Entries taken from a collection
────────────────────

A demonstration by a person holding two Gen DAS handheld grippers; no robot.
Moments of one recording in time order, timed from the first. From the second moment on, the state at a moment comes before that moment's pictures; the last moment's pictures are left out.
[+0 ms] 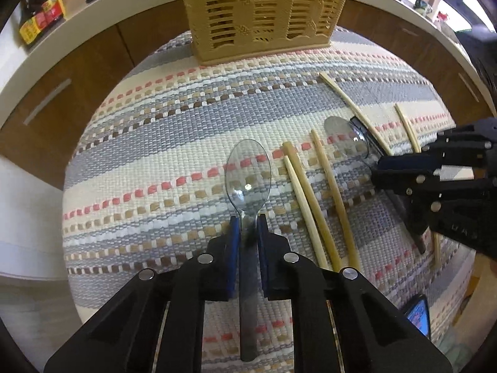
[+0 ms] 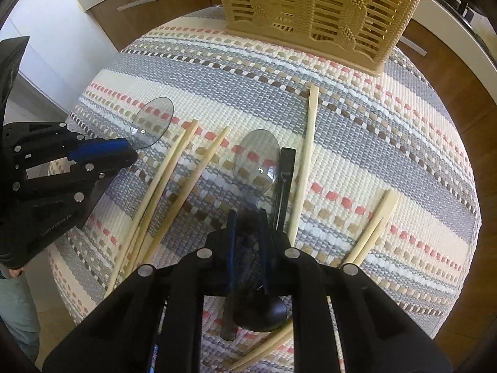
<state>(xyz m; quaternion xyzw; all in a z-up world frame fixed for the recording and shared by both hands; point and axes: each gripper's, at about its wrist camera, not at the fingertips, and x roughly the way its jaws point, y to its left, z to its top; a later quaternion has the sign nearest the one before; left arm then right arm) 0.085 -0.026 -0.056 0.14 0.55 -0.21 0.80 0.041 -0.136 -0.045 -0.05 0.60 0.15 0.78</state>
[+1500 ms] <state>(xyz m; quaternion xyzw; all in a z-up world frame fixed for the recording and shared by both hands) 0.178 -0.037 0.170 -0.04 0.17 -0.22 0.96 0.141 -0.216 0.183 0.03 0.22 0.12 0.97</state>
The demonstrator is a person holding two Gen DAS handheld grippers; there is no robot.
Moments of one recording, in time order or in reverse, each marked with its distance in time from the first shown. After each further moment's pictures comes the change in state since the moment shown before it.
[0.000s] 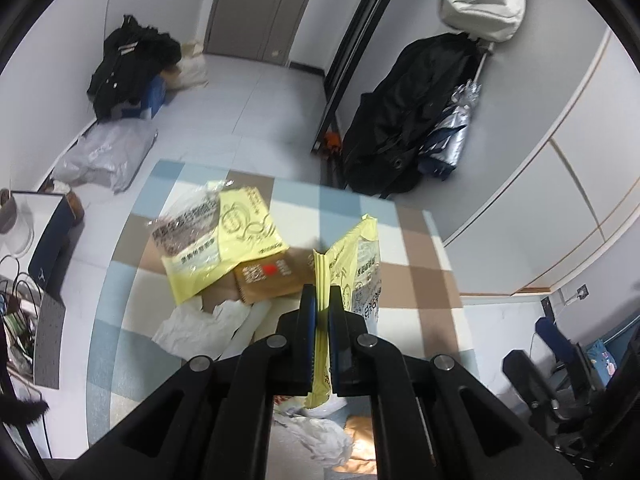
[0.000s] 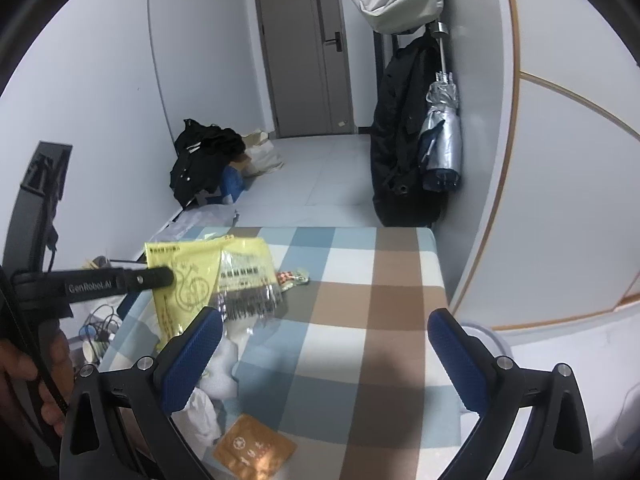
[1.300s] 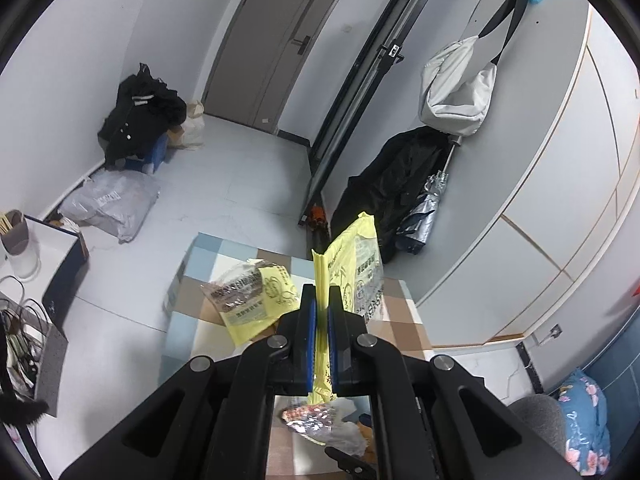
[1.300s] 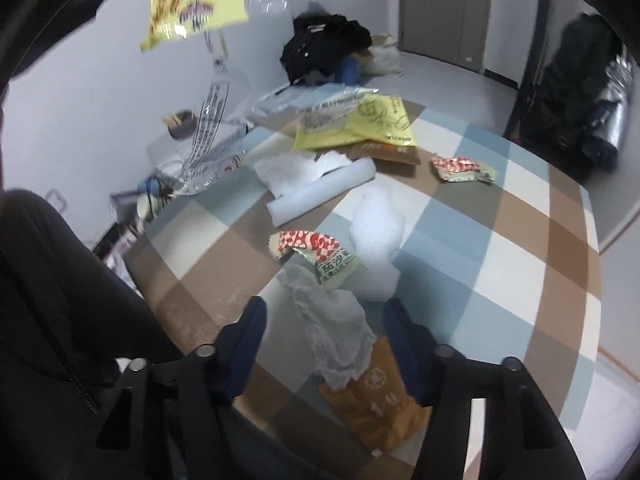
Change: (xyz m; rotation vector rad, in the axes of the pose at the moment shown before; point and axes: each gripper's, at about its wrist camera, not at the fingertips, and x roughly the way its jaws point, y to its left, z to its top) left arm -0.080 0.052 0.008 -0.020 -0.258 -0.094; right arm 0.065 0.118 -0.078 -0.385 0.354 0.262
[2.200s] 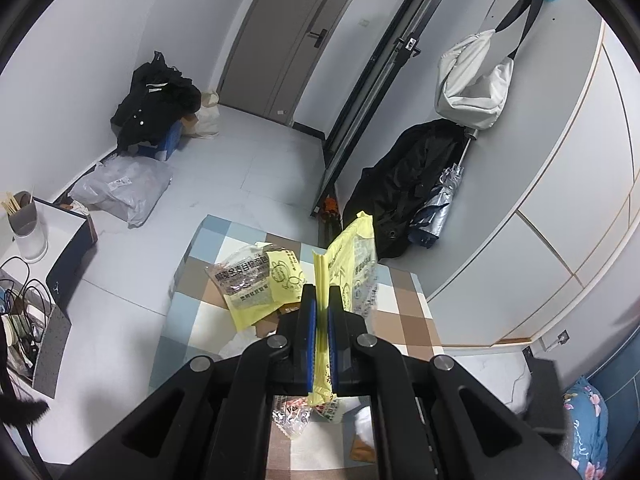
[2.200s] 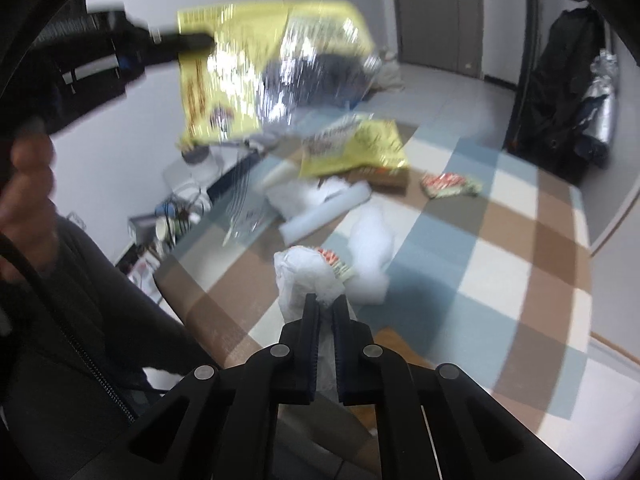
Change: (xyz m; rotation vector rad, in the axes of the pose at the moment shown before) left arm 0.001 -0.005 -0.015 -0.042 0.022 0.034; right arm -0.056 -0.023 -0.002 0.083 -0.121 0.058
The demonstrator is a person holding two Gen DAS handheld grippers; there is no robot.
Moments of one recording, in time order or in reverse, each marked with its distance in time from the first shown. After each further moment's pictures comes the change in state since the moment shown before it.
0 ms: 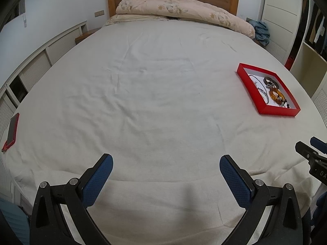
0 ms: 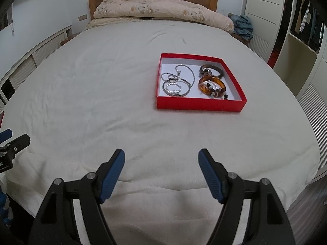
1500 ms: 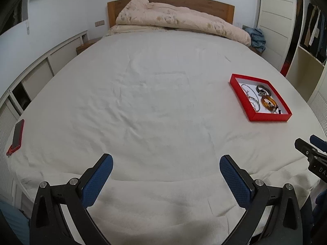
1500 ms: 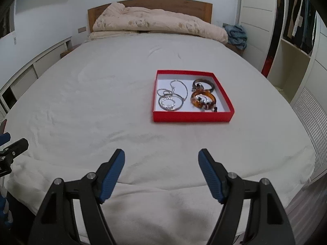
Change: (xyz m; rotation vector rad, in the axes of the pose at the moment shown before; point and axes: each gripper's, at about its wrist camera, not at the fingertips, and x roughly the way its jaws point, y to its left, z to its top) left arm -0.036 -0.004 0.001 0.011 -0.065 -0.003; right arm -0.036 -0.006 0.001 0.022 -0.084 -0.011
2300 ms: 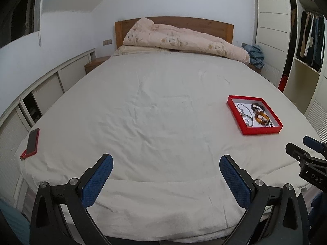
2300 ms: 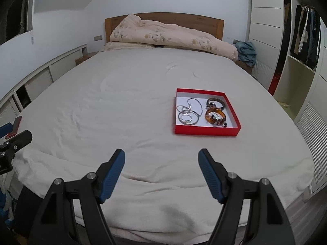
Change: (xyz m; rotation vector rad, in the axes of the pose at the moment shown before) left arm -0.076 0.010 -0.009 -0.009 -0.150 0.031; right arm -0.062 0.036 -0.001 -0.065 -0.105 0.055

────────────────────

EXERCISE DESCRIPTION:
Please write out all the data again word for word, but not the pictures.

ANSWER TO THE PROBLEM:
A demonstration by a person holding two Gen DAS handheld grippers; no robot.
Moments of one recording in time order, timed from the first. From the second moment on, the state at a moment comes before that moment's pictures; the last moment's pictures are left out.
[+0 ms] 
[+0 ms] 
<state>(xyz m; quaternion xyzw; all in a z-up world frame fixed for the recording and shared by both hands; point and axes: each gripper's, at about its wrist camera, not at the fingertips, and x roughly the way its jaws point, y to its left, z to its top; a later quaternion has the sign nearest the one before; left arm then right arm) 0.085 -0.026 -0.056 0.14 0.55 -0.21 0.80 0.041 -0.136 -0.045 -0.05 0.60 0.15 0.78</state>
[+1500 ms] <state>(xyz m; quaternion xyzw; all in a z-up world frame fixed for the recording and shared by both hands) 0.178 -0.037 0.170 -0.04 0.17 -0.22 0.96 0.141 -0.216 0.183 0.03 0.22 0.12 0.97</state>
The demonstrator is a person holding two Gen DAS handheld grippers; there is no robot.
Moments of one recording, in time order or in reverse, each marked with its distance in time from the first shown. After each further moment's pictures comes the change in state since the moment shown before it.
[0.000s] 
[0.000s] 
[1.300s] 
[1.300s] 
Change: (xyz m; rotation vector rad, in the axes of the pose at the moment shown before; point and axes: each gripper's, at about its wrist camera, not at the fingertips, and x roughly the way its jaws point, y to its left, z to its top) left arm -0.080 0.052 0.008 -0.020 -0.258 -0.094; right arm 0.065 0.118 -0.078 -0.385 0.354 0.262
[2.200s] 
[2.200s] 
Change: (xyz m; rotation vector rad, in the axes of the pose at the moment shown before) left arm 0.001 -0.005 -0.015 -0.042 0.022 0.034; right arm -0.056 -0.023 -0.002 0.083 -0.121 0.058
The demonstrator is a person holding two Gen DAS handheld grippers; there is no robot.
Moments of one recording, in time order or in reverse, each marked with its distance in time from the first shown. After each further moment's pictures comes the change in state since the moment shown before it.
0 ms: 
0 ms: 
1500 ms: 
1500 ms: 
Change: (xyz m; rotation vector rad, in the axes of the pose at the moment shown before; point and axes: each gripper's, at about its wrist camera, not at the fingertips, and x roughly the way its jaws point, y to its left, z to its top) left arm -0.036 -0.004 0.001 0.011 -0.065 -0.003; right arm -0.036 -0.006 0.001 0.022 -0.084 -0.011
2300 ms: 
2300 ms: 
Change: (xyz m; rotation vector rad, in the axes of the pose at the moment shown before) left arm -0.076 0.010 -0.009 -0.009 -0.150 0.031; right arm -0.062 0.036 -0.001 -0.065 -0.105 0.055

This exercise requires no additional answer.